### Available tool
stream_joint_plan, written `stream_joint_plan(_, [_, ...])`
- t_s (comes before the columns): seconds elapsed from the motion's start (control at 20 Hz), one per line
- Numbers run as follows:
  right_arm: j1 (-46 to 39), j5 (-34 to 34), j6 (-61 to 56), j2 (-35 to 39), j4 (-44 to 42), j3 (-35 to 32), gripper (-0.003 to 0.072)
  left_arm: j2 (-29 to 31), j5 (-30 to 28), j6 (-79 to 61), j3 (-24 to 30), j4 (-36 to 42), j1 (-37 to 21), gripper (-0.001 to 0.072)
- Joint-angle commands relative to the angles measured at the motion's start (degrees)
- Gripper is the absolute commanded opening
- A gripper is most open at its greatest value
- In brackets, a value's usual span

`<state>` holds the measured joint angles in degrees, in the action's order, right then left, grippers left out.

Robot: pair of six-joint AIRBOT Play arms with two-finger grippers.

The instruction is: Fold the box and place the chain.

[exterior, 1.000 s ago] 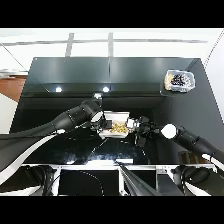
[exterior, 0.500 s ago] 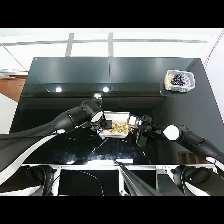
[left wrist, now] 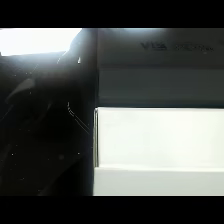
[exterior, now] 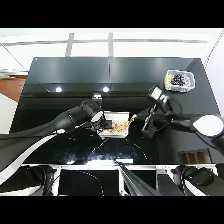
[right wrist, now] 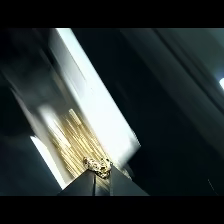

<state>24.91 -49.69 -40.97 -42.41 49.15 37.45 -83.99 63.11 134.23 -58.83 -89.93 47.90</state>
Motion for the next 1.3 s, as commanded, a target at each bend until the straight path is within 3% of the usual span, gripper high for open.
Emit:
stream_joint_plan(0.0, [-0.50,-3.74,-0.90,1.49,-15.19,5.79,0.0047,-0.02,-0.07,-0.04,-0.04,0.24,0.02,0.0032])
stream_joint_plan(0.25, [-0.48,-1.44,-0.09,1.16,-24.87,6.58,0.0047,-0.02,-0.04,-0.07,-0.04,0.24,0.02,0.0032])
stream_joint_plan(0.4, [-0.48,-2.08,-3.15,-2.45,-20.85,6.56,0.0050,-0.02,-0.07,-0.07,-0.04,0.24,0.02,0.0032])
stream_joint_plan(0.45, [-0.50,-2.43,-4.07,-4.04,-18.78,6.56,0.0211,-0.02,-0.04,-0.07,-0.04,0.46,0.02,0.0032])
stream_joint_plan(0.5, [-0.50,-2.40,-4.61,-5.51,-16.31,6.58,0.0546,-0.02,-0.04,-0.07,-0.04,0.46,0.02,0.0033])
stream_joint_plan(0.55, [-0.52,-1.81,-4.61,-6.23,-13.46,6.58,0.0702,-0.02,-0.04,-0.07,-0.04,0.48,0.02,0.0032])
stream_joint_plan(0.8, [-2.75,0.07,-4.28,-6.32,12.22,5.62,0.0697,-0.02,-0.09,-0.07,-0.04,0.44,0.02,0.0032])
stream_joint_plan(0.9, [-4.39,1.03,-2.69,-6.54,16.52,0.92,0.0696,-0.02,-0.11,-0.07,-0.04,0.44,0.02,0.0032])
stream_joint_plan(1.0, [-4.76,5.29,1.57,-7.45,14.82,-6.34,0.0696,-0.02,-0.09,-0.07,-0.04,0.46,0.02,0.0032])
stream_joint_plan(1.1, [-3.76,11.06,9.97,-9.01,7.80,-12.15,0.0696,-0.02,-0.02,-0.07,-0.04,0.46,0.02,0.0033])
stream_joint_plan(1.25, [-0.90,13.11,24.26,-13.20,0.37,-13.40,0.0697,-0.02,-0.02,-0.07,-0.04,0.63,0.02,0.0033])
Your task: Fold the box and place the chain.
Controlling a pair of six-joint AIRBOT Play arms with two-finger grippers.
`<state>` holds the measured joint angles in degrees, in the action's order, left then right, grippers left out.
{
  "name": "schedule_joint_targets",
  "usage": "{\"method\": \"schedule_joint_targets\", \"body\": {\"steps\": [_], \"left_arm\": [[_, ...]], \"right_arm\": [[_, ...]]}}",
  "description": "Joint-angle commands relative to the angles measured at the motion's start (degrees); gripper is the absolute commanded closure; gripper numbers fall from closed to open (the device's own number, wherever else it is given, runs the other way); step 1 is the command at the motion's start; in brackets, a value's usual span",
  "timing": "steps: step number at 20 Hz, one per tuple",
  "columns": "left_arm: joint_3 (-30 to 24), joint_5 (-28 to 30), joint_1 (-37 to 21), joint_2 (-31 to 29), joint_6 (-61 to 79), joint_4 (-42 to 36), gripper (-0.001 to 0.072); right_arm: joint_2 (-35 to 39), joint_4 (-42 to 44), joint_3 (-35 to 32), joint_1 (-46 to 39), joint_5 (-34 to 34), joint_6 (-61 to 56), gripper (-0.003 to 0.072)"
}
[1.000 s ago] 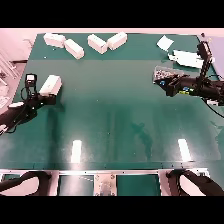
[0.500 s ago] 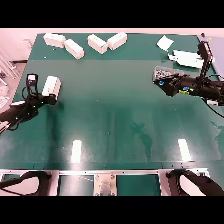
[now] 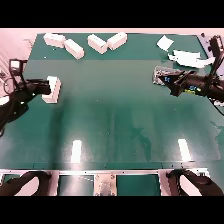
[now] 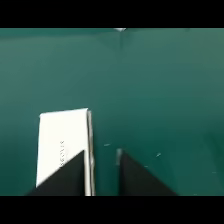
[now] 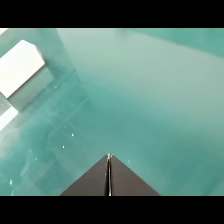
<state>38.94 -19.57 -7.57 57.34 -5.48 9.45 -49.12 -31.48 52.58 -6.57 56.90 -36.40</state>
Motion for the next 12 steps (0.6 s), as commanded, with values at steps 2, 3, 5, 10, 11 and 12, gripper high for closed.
{"method": "schedule_joint_targets", "body": {"steps": [2,3,5,10,11,12], "left_arm": [[0.02,-17.31,-0.02,-12.09,-15.85,16.50,0.0694],[-0.46,-19.12,-0.02,-14.14,-16.57,17.27,0.0694],[-3.89,-18.60,-0.02,-20.22,-16.50,17.33,0.0695],[-17.38,-15.74,-0.04,-39.89,-17.25,17.03,0.0695],[-19.82,-15.74,-0.02,-43.21,-17.49,17.03,0.0695],[-22.21,-15.80,-0.02,-46.34,-18.69,17.03,0.0695]], "right_arm": [[4.59,-0.04,-0.04,0.04,-0.15,-2.08,0.0686],[5.77,-0.04,-0.24,0.04,-0.15,-2.08,0.0686],[9.27,-0.04,-2.36,0.07,-0.37,-2.03,0.0687],[23.93,-0.07,-15.61,0.04,-10.43,-1.97,0.0687],[26.84,-0.07,-18.88,0.04,-12.17,-1.97,0.0687],[29.38,-0.09,-21.97,0.04,-13.11,-1.95,0.0687]]}}
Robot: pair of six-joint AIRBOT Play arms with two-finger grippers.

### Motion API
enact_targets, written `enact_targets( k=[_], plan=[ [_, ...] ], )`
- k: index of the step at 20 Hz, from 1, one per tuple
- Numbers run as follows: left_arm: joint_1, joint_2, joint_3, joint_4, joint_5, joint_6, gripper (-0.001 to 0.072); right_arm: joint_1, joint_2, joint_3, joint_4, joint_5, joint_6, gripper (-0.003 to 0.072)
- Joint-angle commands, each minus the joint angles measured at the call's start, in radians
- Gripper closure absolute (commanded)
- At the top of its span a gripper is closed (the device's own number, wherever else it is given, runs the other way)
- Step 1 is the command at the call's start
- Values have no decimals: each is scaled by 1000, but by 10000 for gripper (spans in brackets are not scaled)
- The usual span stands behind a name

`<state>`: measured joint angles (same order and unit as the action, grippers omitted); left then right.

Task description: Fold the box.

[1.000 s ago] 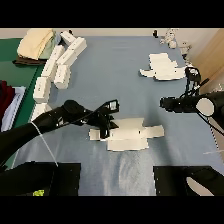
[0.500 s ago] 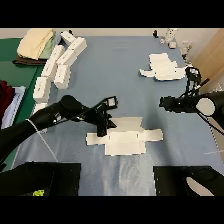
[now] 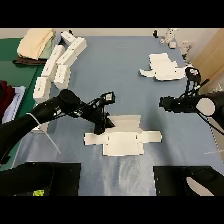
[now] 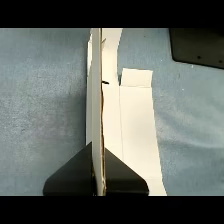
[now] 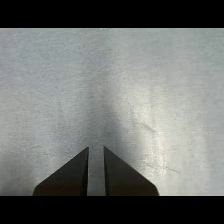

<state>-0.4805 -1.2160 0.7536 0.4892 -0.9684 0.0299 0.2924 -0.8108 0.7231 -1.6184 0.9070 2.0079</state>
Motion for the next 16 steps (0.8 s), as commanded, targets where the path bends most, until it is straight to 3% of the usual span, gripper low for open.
enact_targets(
  k=[1,8,12,16],
  plan=[
    [0,-52,0,0,8,-1,698,0,0,0,3,0,0,546],
    [0,-76,-2,5,12,-5,697,1,0,0,7,0,0,546],
    [0,-92,-5,12,-56,-5,697,1,0,0,49,2,-1,546],
    [0,-105,-23,13,-60,-4,697,1,0,0,57,19,-1,546]
  ],
)
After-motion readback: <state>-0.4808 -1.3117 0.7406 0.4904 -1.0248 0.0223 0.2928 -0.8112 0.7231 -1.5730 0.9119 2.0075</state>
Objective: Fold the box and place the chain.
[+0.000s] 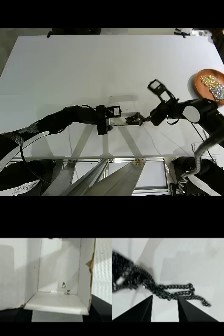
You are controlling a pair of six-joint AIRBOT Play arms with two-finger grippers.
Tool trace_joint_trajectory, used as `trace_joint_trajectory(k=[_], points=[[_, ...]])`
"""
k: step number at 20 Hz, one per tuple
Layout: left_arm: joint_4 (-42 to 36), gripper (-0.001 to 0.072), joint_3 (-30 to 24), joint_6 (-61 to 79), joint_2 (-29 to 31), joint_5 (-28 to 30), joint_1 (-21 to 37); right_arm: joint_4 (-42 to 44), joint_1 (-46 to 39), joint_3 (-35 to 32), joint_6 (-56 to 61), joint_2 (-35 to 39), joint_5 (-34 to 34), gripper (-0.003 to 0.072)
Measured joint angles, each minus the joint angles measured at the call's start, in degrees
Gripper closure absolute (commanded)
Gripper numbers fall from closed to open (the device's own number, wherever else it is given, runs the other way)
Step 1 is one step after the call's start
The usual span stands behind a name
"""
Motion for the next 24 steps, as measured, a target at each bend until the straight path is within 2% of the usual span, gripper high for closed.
trace_joint_trajectory(k=[2,5,8,15,17,21,23,24], points=[[0.00,0.0627,0.00,0.00,0.00,-0.02,0.00,0.87,-0.37,-1.46,-11.65,-0.28,-1.20,0.0344],[0.02,0.0627,0.00,0.00,0.00,-0.02,0.00,1.55,-0.63,-2.51,-20.59,-0.52,-3.91,0.0348],[0.00,0.0627,0.00,0.00,0.00,0.00,0.00,1.77,-0.74,-2.99,-24.83,-1.40,-4.74,0.0348],[0.00,0.0627,0.00,0.02,0.00,0.00,0.00,3.52,-0.74,-3.28,-27.71,-9.03,-3.06,0.0353],[0.02,0.0627,0.00,0.02,0.00,0.00,0.00,4.22,-0.76,-3.26,-27.89,-10.45,-3.13,0.0396],[0.00,0.0627,0.00,0.00,0.00,-0.02,0.00,4.85,-0.76,-3.28,-28.11,-11.78,-3.80,0.0407],[0.00,0.0627,0.00,0.00,0.00,-0.02,0.00,5.40,-0.74,-3.28,-28.13,-12.02,-5.18,0.0477],[0.00,0.0627,0.00,0.02,0.00,-0.02,0.00,5.62,-0.76,-3.28,-28.13,-12.11,-5.79,0.0549]])
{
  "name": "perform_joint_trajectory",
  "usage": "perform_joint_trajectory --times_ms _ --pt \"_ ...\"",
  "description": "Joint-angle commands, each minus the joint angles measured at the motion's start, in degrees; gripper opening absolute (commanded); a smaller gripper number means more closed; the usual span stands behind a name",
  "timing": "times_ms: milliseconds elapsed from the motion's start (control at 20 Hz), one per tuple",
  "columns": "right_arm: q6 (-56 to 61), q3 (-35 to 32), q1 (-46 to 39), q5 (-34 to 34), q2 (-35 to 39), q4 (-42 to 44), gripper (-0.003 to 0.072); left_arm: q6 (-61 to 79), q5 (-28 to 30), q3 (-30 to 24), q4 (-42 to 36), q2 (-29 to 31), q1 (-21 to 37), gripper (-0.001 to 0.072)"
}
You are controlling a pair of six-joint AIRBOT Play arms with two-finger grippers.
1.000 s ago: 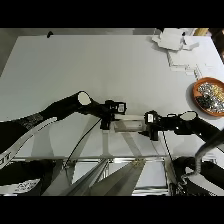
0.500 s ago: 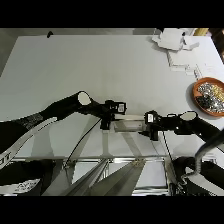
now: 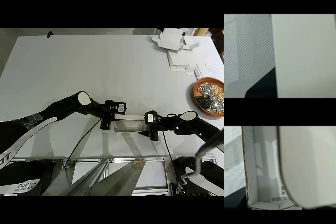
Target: Fold the box and place the chain.
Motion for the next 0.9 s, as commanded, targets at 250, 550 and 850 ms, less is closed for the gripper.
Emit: perform_joint_trajectory --times_ms 250,550,850 --pt "0.02 -0.02 0.07 0.07 -0.02 0.02 0.0474 0.00 0.00 0.07 0.00 0.02 0.02 0.0014" --pt "0.02 -0.02 0.07 0.04 -0.02 0.02 0.0474 0.00 0.02 0.04 0.02 0.02 0.04 0.0016" --pt "0.00 -0.02 0.07 0.07 -0.02 0.02 0.0474 -0.26 -0.07 0.04 1.14 2.27 0.42 0.0424"
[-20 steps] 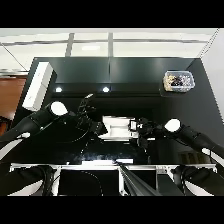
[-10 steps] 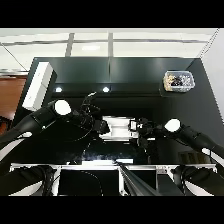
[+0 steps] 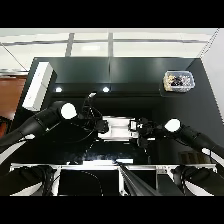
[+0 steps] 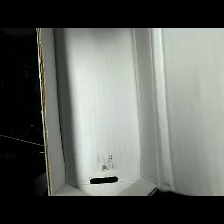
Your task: Fold the box and place the chain.
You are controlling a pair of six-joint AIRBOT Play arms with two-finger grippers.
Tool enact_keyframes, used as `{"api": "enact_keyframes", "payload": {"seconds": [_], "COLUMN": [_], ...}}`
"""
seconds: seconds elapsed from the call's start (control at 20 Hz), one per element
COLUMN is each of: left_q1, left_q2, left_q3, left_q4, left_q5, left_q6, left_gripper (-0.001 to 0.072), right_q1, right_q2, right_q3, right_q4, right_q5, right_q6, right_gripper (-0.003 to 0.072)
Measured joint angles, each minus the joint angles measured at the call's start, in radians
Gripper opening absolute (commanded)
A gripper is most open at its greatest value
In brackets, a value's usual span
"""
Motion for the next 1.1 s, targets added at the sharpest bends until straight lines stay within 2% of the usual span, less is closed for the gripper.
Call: {"api": "enact_keyframes", "payload": {"seconds": [0.35,0.8,1.1], "left_q1": [-0.064,-0.12,-0.149], "left_q2": [-0.008,-0.013,-0.058], "left_q3": [0.023,0.049,0.07], "left_q4": [0.077,0.218,0.258], "left_q5": [0.042,0.034,0.029], "left_q6": [-0.141,-0.325,-0.396], "left_gripper": [0.0527,0.0525,0.0523], "right_q1": [0.0,0.0,0.0], "right_q2": [0.0,0.0,0.0], "right_q3": [0.0,0.0,0.0], "right_q4": [0.0,0.0,0.0], "right_q5": [0.0,0.0,0.0], "right_q6": [0.0,0.0,0.0], "right_gripper": [0.0162,0.0162,0.0162]}}
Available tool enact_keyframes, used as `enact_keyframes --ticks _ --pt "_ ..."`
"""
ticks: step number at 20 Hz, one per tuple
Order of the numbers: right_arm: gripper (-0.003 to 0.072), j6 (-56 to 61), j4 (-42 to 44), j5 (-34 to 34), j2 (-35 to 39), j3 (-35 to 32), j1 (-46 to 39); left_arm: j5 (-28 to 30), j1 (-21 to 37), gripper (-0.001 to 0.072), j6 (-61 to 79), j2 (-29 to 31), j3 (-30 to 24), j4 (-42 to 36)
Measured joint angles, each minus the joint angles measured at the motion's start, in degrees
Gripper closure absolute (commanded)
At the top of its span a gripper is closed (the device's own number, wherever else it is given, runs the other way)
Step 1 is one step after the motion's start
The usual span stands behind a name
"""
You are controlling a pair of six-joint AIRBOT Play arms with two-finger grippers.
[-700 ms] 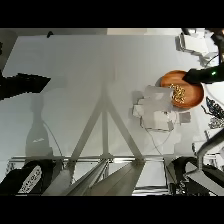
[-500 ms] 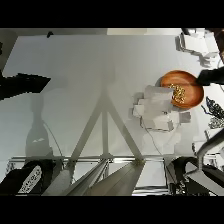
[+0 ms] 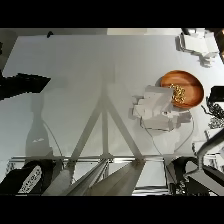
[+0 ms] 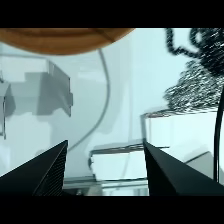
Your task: Fold the box and place the chain.
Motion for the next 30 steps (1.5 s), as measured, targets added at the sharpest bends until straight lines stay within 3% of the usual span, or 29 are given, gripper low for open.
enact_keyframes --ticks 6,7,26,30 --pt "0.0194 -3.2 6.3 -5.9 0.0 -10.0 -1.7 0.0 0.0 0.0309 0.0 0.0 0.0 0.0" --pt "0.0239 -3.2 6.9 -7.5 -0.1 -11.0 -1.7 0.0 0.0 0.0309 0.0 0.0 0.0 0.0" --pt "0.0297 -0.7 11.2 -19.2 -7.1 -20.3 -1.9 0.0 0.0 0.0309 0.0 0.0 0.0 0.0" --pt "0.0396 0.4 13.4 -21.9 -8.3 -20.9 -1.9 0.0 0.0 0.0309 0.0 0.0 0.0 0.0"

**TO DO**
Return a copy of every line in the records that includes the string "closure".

**OUTPUT FOR THIS TASK**
  "description": "Joint-angle commands relative to the angles measured at the motion's start (degrees); gripper is the absolute commanded closure; gripper numbers fall from closed to open (the device's own number, wherever else it is given, runs the other way); step 1 is the command at the motion's start; in brackets, a value's usual span",
- Gripper closure absolute (commanded)
Gripper closure absolute (commanded)
Gripper closure absolute (commanded)

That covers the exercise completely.